Repeat the listing that follows exactly, please.

--------------------------------------------------

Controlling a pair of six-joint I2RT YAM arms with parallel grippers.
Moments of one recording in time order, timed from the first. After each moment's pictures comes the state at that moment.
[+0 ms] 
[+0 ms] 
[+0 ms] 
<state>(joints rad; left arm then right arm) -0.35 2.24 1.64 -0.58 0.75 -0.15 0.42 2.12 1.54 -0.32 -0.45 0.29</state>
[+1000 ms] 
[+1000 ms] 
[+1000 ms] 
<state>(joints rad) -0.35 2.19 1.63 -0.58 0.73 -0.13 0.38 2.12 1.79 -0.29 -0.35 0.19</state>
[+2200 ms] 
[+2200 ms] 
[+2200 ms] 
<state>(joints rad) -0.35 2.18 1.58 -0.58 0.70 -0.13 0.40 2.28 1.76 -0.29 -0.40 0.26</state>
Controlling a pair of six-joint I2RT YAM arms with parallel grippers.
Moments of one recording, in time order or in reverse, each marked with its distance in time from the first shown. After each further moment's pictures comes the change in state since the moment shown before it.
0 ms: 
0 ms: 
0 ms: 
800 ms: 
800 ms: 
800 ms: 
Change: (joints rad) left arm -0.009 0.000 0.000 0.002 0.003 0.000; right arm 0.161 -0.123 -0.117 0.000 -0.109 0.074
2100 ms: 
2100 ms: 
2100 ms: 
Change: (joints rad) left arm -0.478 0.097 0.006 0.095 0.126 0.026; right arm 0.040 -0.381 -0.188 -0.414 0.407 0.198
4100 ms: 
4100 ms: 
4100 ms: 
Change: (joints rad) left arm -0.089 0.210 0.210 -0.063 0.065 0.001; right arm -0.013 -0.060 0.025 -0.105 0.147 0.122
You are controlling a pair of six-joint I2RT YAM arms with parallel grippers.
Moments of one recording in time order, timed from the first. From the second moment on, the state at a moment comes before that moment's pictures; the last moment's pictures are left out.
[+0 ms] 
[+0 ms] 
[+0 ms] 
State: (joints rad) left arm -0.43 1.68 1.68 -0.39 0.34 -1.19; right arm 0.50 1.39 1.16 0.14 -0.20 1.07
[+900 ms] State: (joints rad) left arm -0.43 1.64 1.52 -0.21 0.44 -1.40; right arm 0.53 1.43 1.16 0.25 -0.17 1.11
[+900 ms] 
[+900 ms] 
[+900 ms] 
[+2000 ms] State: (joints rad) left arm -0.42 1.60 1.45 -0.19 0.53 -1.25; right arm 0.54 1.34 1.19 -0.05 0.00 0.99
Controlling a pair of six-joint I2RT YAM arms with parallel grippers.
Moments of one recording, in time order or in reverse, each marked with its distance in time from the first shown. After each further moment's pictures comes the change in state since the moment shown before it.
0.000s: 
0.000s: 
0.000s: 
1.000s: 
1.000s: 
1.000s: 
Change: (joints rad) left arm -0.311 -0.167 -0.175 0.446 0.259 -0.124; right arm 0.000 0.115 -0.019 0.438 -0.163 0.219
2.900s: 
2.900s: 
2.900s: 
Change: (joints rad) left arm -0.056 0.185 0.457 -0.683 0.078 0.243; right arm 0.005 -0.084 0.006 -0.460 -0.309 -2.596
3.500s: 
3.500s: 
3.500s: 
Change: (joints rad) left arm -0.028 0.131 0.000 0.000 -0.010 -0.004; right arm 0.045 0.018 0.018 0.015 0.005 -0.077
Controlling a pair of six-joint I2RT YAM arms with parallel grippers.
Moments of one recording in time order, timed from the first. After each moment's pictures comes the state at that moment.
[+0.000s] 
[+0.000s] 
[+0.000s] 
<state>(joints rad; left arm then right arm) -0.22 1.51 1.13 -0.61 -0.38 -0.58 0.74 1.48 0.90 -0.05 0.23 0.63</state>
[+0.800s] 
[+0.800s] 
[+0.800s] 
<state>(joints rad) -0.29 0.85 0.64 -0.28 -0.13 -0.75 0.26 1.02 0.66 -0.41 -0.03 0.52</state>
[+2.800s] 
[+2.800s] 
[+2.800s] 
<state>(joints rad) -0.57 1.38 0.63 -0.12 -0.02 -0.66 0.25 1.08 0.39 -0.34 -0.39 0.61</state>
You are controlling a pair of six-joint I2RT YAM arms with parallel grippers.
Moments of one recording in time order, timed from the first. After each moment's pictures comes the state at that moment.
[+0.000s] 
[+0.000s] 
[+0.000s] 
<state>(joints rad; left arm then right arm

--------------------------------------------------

**PROBLEM SOLUTION**
Controlling a pair of six-joint I2RT YAM arms with parallel grippers.
Moments of one recording in time order, timed from the first. After each moment's pictures comes the state at that moment.
[+0 ms] 
[+0 ms] 
[+0 ms] 
<state>(joints rad; left arm then right arm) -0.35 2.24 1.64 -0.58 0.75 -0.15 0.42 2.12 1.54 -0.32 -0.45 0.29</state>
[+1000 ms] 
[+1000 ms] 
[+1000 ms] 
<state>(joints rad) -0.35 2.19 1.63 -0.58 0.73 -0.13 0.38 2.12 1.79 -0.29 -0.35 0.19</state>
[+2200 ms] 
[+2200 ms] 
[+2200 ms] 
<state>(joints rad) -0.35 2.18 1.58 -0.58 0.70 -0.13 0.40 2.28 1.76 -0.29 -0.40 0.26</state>
Controlling a pair of six-joint I2RT YAM arms with parallel grippers.
Moments of one recording, in time order or in reverse, each marked with its distance in time from the first shown. After each further moment's pictures comes the change in state since the moment shown before it.
0 ms: 
0 ms: 
0 ms: 
800 ms: 
800 ms: 
800 ms: 
Change: (joints rad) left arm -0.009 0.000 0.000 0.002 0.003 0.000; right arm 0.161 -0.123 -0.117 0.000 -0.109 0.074
2100 ms: 
2100 ms: 
2100 ms: 
Change: (joints rad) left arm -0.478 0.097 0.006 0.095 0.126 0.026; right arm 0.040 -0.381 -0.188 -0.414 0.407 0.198
4100 ms: 
4100 ms: 
4100 ms: 
Change: (joints rad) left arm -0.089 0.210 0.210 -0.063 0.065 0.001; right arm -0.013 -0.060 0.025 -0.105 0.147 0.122
You are controlling a pair of six-joint I2RT YAM arms with parallel grippers.
Moments of one recording in time order, timed from the first. From the second moment on, the state at a moment comes before that moment's pictures; the last moment's pictures are left out.
[+0 ms] 
[+0 ms] 
[+0 ms] 
State: (joints rad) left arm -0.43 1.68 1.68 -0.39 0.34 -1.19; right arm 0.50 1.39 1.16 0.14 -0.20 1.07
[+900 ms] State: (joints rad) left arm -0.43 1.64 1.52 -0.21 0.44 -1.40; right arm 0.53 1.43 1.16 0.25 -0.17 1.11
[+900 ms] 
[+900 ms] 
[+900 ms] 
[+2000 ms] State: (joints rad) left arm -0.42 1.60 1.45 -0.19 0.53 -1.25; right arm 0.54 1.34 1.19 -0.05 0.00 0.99
Controlling a pair of six-joint I2RT YAM arms with parallel grippers.
Moments of one recording, in time order or in reverse, each marked with its distance in time from the first shown. After each further moment's pictures comes the change in state since the moment shown before it.
0.000s: 
0.000s: 
0.000s: 
1.000s: 
1.000s: 
1.000s: 
Change: (joints rad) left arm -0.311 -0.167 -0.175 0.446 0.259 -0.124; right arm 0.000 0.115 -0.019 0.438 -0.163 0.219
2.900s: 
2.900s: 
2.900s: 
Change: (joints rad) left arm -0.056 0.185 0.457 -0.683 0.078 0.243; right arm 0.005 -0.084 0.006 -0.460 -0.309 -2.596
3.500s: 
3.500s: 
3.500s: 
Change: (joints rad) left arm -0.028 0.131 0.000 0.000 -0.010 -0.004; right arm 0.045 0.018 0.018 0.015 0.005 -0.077
Controlling a pair of six-joint I2RT YAM arms with parallel grippers.
Moments of one recording in time order, timed from the first. After each moment's pictures comes the state at that moment.
[+0.000s] 
[+0.000s] 
[+0.000s] 
<state>(joints rad; left arm then right arm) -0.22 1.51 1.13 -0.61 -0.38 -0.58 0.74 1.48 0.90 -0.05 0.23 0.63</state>
[+0.800s] 
[+0.800s] 
[+0.800s] 
<state>(joints rad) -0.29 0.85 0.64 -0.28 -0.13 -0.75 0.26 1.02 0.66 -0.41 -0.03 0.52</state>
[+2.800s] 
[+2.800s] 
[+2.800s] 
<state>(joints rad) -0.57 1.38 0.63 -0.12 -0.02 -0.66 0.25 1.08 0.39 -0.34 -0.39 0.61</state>
You are controlling a pair of six-joint I2RT YAM arms with parallel grippers.
Moments of one recording in time order, timed from the first. After each moment's pictures comes the state at that moment.
[+0.000s] 
[+0.000s] 
[+0.000s] 
<state>(joints rad; left arm then right arm

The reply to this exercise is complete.